Here are the key highlights:
Budget source: No question, this is a tricky and potentially sensitive topic. My recommendation is to create an internal risk-share model where the initial investment, “pilot,” “test,” and “proof of concept,” is co-shared between the brand budget and a matched amount of funds allocated outside of the brands. This way, there is shared accountability and a guarantee of internal brand team support, along with sufficient funding for an initial investment.
In allocating your investment, the last thing you want to do is to shortchange your test. Typically, this can cost anywhere from $500,000 to $3 million. But what’s most important is the mindset going into this test, which is not only to see whether this works or not, but more to learn, optimize, and scale up. Scaling up can mean finding funding in the millions of dollars, which in most cases the brand budgets will not be able to support alone. This is where we have to make a call beyond the brand teams promotional spend.
Given the significant upside of the opportunity in most cases, an incremental budget allocation is needed. However, the spirit of this allocation is not just about the typical promotional spend increase. It’s a business development opportunity. As is the case when bringing a new brand to market and being in a pre-launch stage, new budget is allocated. Similarly, with this potentially being a billion-dollar upside for a company over time, an incremental investment outside of the current brand team’s funding is certainly worth the commitment.

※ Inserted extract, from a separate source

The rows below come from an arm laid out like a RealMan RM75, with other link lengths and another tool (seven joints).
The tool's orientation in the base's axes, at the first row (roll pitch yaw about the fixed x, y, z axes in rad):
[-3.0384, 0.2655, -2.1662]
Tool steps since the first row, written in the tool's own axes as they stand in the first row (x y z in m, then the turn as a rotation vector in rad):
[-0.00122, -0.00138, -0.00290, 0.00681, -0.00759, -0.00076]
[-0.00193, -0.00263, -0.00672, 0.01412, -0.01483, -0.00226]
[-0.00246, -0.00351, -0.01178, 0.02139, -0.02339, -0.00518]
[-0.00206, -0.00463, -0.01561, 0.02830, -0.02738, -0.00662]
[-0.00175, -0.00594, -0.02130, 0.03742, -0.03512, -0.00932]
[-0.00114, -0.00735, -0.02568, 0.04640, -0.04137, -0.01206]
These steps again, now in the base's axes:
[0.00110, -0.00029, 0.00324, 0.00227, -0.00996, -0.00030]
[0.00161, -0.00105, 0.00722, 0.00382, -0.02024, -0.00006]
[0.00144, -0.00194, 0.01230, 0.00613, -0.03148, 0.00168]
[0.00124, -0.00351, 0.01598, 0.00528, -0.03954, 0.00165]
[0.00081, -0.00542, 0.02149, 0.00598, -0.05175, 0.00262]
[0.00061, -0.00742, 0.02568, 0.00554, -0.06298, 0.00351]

In summary, the multicultural segment is the largest, fastest growing consumer segment with significant treatment gaps across therapeutic areas that collectively are worth billions of dollars in pharma revenues and profits. This creates a tremendous opportunity for pharma to improve patient outcomes on a national scale. The multiethnic segment also happens to be a savvier player when it comes to digital, mobile, and social media use, but it’s not being reached and impacted effectively by current practices. The evidence does show, however, that when communicated properly, the multiethnic cohort delivers a higher promotional response. We are at a point where not investing is not just a financial miss, but a driver of competitive disadvantage. Changing that dynamic through a solid investment is worth it. It may be the largest marketing mix opportunity for the industry in an era of declining expectations.